Тайна заброшенного монастыря - страница 16
Клавдия Ильинична присела наконец к гостям за стол и полюбопытствовала:
– Куда ж вы едете? В Погост, что ли?
– Нет, не в Погост, – ответил за всех Мифодий. – Едем в Яшезерскую пустынь по делам церковным, очень неотложным и нужным. Вот только загвоздка у нас вышла! Не могли на Тахручей проехать. Какие-то люди нехорошие по дороге завелись. С оружием! Шалят, стреляют.
– Ой! Вот беда-то! – всплеснула руками Клавдия Ильинична. – И то правда! Нынче тоже с ружьями приезжали. У Матрёны Сёмкиной лошадь забрали. Говорят, для нужд рилюции какой-то!
– Не «рилюции», а ре-во-лю-ци-и, – поправила Дарья, снисходительно посмотрев на мать и сказав слово «революция» по слогам с чувством собственной гордости, что она знает такие слова.
– Да-да, этой! Как дочка сказала, – согласилась хозяйка и снова полюбопытствовала: – А что случилось-то? Неужто вас кто-то тронул?
– Нет, не успели тронуть, – продолжил иерей. – Мы услышали впереди выстрелы, даже бомба разорвалась, и успели свернуть на дорогу к вашей деревне. А потом слышали, как кто-то проскакал по дороге на Педасельгу. Много людей проскакало! Нас темнота спасла. Развилки-то к вам почти не видно с тракта вытегорского. В Тахручей ехать не рискнули. К вам по совету Семёна приехали. Ночевать-то в Тахручье хотели.
– Да-да, – согласилась Клавдия Ильинична. – Куда уж в Тахручей теперь ехать?! А у меня места всем хватит. – И удивленно воскликнула: – А как же вы теперь в пустынь-то попадете?
– Вот это-то, Клавдия Ильинична, мы и хотим у вас спросить, – ответил священник. – Говорят, есть ещё одна дорога к монастырю. Зимняя. Через Погост.
– Ах, это та! – вспомнила хозяйка. – Дак и Семён её знает.
– Забыл я уже, Клава! Поди, лет пятнадцать по ней не ездил, – вздохнул Семён.
– Даже не знаю, – задумалась Клавдия Ильинична. – Может, её уже снегом занесло.
Семён Лазарев уныло проговорил:
– Да, по глубокому снегу мы не проедем.
Мифодий и Прокопий также погрустнели.
– Не проедем! – повторил твердо Семён. – Даже если проводника найдем.
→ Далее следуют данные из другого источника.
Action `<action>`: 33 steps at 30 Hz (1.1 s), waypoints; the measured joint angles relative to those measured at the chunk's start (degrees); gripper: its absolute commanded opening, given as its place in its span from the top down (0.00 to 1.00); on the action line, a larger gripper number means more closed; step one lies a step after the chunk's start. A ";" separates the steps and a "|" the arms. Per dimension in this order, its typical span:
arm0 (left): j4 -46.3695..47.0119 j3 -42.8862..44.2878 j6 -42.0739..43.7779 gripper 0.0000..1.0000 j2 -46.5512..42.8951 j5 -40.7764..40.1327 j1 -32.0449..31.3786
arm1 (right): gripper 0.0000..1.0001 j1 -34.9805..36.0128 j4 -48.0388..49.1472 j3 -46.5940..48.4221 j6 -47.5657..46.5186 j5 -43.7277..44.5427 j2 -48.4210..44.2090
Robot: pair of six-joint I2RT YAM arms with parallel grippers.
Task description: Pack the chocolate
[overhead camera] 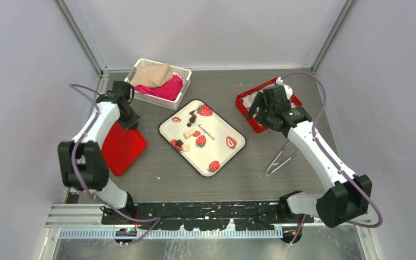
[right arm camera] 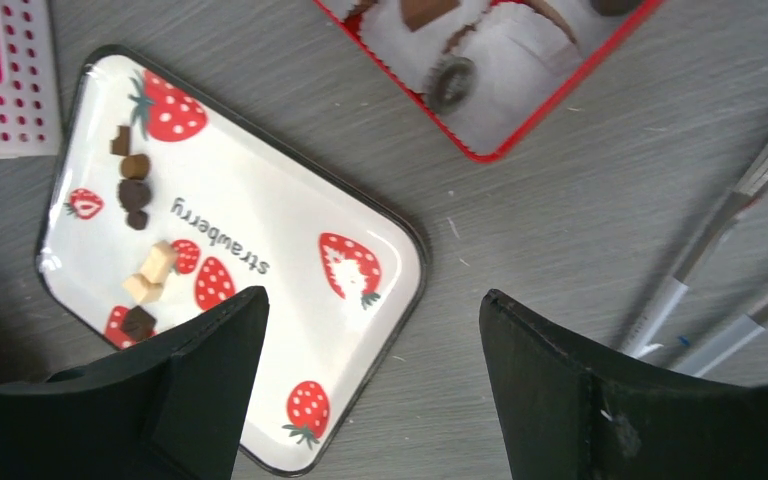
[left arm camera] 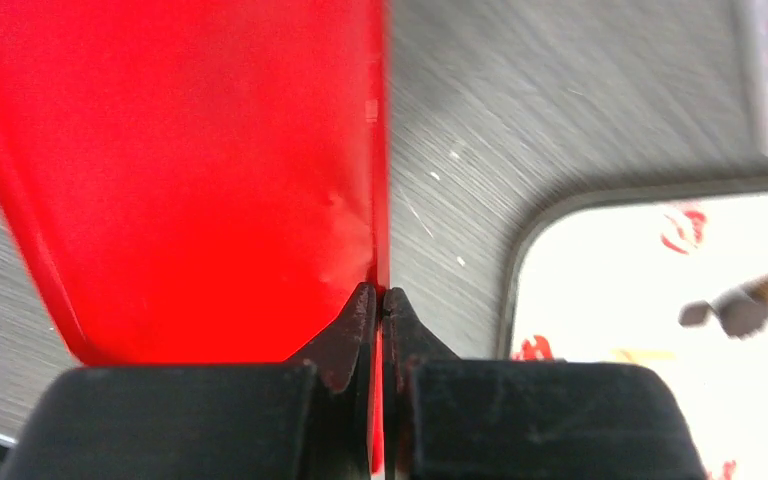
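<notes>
Several small dark chocolate [overhead camera: 192, 117] lumps lie on the white strawberry-print tray [overhead camera: 222, 132], with a few pale cubes [right arm camera: 155, 270] among them; in the right wrist view the chocolate [right arm camera: 134, 190] sits at the tray's left end. My left gripper [overhead camera: 130, 120] is shut on the right edge of the flat red lid [overhead camera: 122, 146]. The left wrist view shows that gripper [left arm camera: 380, 295] pinching the thin rim of the lid [left arm camera: 180, 180]. My right gripper [overhead camera: 259, 108] hangs open and empty by the red box [overhead camera: 252, 123]. Its jaws [right arm camera: 372, 295] stand wide above the tray's corner.
The red box [right arm camera: 520, 135] has a white paper lining and holds a few brown pieces. Metal tongs [overhead camera: 281, 157] lie on the table right of the tray. A white basket [overhead camera: 157, 100] with beige and pink cloth stands at the back.
</notes>
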 measured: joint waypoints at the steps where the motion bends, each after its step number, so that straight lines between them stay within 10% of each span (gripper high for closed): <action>1: -0.15 0.00 0.90 1.00 -2.84 0.92 0.00 | 0.17 0.00 0.24 0.66 0.00 -0.70 0.57; 19: -4.66 2.71 13.77 1.00 -25.66 25.64 0.00 | 0.17 2.47 7.67 17.64 3.06 -28.15 18.60; 33: 10.32 3.02 4.17 1.00 -28.41 48.17 0.00 | 0.15 6.82 9.31 31.54 6.51 -36.63 29.73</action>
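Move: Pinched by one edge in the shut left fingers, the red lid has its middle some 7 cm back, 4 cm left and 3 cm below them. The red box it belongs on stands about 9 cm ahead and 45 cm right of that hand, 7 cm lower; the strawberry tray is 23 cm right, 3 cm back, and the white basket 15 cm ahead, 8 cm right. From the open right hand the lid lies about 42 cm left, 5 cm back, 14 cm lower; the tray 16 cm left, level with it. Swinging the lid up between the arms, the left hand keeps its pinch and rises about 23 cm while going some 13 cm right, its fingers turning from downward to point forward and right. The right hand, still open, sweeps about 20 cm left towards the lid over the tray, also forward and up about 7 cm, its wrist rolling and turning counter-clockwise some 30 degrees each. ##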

– А что проводника искать! – встрепенулась хозяйка. – Мой Гришка давеча, с месяц назад, по ней с монахами ездил. Я его тут пристроила к монахам на нашем Лютом бревна возить до станции. Всё копейка в дом!
– Да что ж ты молчала?! – радостно вскрикнул брат. – Зови Григория!
– А ты не спрашивал, – заворчала сестра. – И ты не кричи. Я же говорю, может, там ужо и дорога-то вся под снегом. – И пошла будить сына.
– А что коня Лютым назвали? Злой, что ли? – спросил улыбающийся Баженов, который, как и иерей Мифодий, воспрянул от появившейся надежды.
– Да нет, – усмехнулся Семён, – как раз наоборот. Слишком спокойный. Иногда и с места не сдвинешь, упрется как баран. В шутку и назвали Лютым.
Вышел Григорий, высокий, худенький подросток с живым, любопытным лицом. Было видно, что он не спал. И по тому, как он начал говорить, стало ясно, что он слышал весь разговор взрослых.
– Что дорога! Дорога ничего! – произнёс Гриша, важно расположившись на скамье за столом, весь распираемый от гордости, что его, мальчишку, слушают взрослые. – После меня монахи ещё с неделю бревна возили. Дорогу-то хорошо укатали. А за две недели снега немного выпало. Думаю, проехать можно. Но не шибко. Шагом ехать нужно.
Мужчины повеселели.
– Слава Богу! Видно, на святое дело Господь дорогу указывает, не дает пропасть, – сказал облегченно священник и перекрестился.